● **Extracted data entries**
##########

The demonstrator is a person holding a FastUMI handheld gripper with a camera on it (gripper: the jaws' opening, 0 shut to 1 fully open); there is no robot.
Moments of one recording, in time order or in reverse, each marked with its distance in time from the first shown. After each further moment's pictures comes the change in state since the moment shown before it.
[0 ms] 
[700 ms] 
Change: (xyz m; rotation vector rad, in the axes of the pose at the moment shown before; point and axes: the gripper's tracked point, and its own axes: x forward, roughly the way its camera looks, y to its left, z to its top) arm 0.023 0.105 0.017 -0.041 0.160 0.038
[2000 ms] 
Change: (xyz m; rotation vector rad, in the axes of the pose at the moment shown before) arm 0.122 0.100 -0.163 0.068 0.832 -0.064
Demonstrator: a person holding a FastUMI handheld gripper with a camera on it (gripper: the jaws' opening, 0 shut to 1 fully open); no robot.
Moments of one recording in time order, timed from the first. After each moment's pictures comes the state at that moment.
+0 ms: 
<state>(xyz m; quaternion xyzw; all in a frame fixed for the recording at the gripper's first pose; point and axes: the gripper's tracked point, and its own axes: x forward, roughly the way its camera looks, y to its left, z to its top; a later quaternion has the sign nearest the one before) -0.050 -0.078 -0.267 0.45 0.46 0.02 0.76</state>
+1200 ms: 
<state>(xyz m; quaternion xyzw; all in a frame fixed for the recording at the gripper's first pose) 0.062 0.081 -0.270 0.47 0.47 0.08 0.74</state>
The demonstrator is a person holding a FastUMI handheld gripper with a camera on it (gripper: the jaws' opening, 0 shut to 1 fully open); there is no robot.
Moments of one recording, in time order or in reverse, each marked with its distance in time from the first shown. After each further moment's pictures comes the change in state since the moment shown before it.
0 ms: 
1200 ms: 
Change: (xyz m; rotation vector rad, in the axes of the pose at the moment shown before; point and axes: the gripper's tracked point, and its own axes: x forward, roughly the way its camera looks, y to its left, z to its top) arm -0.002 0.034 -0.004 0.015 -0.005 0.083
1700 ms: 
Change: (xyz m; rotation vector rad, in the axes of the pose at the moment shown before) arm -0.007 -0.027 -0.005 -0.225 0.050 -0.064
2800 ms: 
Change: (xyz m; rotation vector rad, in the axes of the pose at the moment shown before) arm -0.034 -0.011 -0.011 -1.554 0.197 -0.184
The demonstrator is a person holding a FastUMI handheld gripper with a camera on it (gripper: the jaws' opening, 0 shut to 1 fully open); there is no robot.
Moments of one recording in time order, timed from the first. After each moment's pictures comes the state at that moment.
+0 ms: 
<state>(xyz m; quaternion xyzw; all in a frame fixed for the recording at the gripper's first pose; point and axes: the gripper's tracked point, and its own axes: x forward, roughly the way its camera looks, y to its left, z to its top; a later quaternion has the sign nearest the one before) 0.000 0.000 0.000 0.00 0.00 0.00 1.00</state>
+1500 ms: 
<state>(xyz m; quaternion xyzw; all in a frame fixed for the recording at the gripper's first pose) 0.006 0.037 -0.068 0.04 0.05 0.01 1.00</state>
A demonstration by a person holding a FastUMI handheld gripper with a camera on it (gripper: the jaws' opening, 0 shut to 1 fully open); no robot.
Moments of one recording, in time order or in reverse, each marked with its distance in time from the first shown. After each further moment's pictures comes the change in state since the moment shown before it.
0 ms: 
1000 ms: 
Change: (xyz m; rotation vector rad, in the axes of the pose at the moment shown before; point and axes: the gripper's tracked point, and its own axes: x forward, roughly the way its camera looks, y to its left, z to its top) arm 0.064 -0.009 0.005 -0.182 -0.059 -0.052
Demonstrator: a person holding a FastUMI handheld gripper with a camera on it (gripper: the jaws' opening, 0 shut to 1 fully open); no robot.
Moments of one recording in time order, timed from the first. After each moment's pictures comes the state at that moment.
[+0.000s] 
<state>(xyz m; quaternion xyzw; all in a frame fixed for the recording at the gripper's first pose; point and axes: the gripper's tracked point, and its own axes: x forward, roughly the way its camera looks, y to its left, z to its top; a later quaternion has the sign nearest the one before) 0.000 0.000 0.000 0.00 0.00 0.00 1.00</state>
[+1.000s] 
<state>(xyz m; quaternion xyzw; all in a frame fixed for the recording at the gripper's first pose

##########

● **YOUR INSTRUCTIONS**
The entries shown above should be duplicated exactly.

● **PROBLEM SOLUTION**
The demonstrator is a person holding a FastUMI handheld gripper with a camera on it (gripper: the jaws' opening, 0 shut to 1 fully open); there is no robot.
Moments of one recording, in time order or in reverse, each marked with its distance in time from the first shown. After each further moment's pictures comes the change in state since the moment shown before it.
[0 ms] 
[700 ms] 
Change: (xyz m; rotation vector rad, in the axes of the pose at the moment shown before; point and axes: the gripper's tracked point, and its own axes: x forward, roughly the way its camera looks, y to its left, z to its top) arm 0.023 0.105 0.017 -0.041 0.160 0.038
[2000 ms] 
Change: (xyz m; rotation vector rad, in the axes of the pose at the moment shown before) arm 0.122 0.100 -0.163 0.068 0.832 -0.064
Demonstrator: a person holding a FastUMI handheld gripper with a camera on it (gripper: the jaws' opening, 0 shut to 1 fully open); no robot.
Moments of one recording in time order, timed from the first. After each moment's pictures comes the state at that moment.
+0 ms: 
<state>(xyz m; quaternion xyzw; all in a frame fixed for the recording at the gripper's first pose; point and axes: the gripper's tracked point, and its own axes: x forward, roughly the way its camera looks, y to its left, z to its top; a later quaternion has the sign nearest the one before) -0.050 -0.078 -0.267 0.45 0.46 0.02 0.76</state>
+1200 ms: 
<state>(xyz m; quaternion xyzw; all in a frame fixed for the recording at the gripper's first pose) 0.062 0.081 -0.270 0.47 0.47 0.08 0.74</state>
The demonstrator is a person holding a FastUMI handheld gripper with a camera on it (gripper: the jaws' opening, 0 shut to 1 fully open); there is no robot.
Moments of one recording, in time order or in reverse, each marked with its distance in time from the first shown. After each further moment's pictures comes the change in state since the moment shown before it.
0 ms: 
1200 ms: 
Change: (xyz m; rotation vector rad, in the axes of the pose at the moment shown before; point and axes: the gripper's tracked point, and its own axes: x forward, roughly the way its camera looks, y to its left, z to its top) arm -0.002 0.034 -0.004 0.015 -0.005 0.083
1700 ms: 
Change: (xyz m; rotation vector rad, in the axes of the pose at the moment shown before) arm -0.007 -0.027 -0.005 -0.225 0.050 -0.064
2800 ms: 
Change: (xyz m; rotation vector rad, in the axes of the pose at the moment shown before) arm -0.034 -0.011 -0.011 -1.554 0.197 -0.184
The demonstrator is a person holding a FastUMI handheld gripper with a camera on it (gripper: the jaws' opening, 0 shut to 1 fully open); there is no robot.
Moments of one recording in time order, timed from the first. After each moment's pictures comes the state at that moment.
+0 ms: 
<state>(xyz m; quaternion xyzw; all in a frame fixed for the recording at the gripper's first pose; point and axes: the gripper's tracked point, and its own axes: x forward, roughly the way its camera looks, y to its left, z to its top; a later quaternion has the sign nearest the one before) 0.000 0.000 0.000 0.00 0.00 0.00 1.00</state>
+1500 ms: 
<state>(xyz m; quaternion xyzw; all in a frame fixed for the recording at the gripper's first pose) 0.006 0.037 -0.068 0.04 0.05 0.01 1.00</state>
A demonstration by a person holding a FastUMI handheld gripper with a camera on it (gripper: the jaws' opening, 0 shut to 1 fully open); no robot.
Moments of one recording, in time order or in reverse, each marked with its distance in time from the first shown. After each further moment's pictures comes the change in state since the moment shown before it.
0 ms: 
1000 ms: 
Change: (xyz m; rotation vector rad, in the axes of the pose at the moment shown before; point and axes: the gripper's tracked point, and its own axes: x forward, roughly the way its camera looks, y to its left, z to its top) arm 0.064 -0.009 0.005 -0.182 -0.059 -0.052
Demonstrator: a person holding a FastUMI handheld gripper with a camera on it (gripper: the jaws' opening, 0 shut to 1 fully open); no robot.
Moments of one recording in time order, timed from the first. After each moment's pictures comes the state at that moment.
[+0.000s] 
<state>(xyz m; quaternion xyzw; all in a frame fixed for the recording at the gripper's first pose; point and axes: the gripper's tracked point, and its own axes: x forward, roughly the way its camera looks, y to its left, z to its top; a later quaternion has the sign nearest the one before) 0.000 0.000 0.000 0.00 0.00 0.00 1.00</state>
[+1.000s] 
<state>(xyz m; quaternion xyzw; all in a frame fixed for the recording at the gripper's first pose

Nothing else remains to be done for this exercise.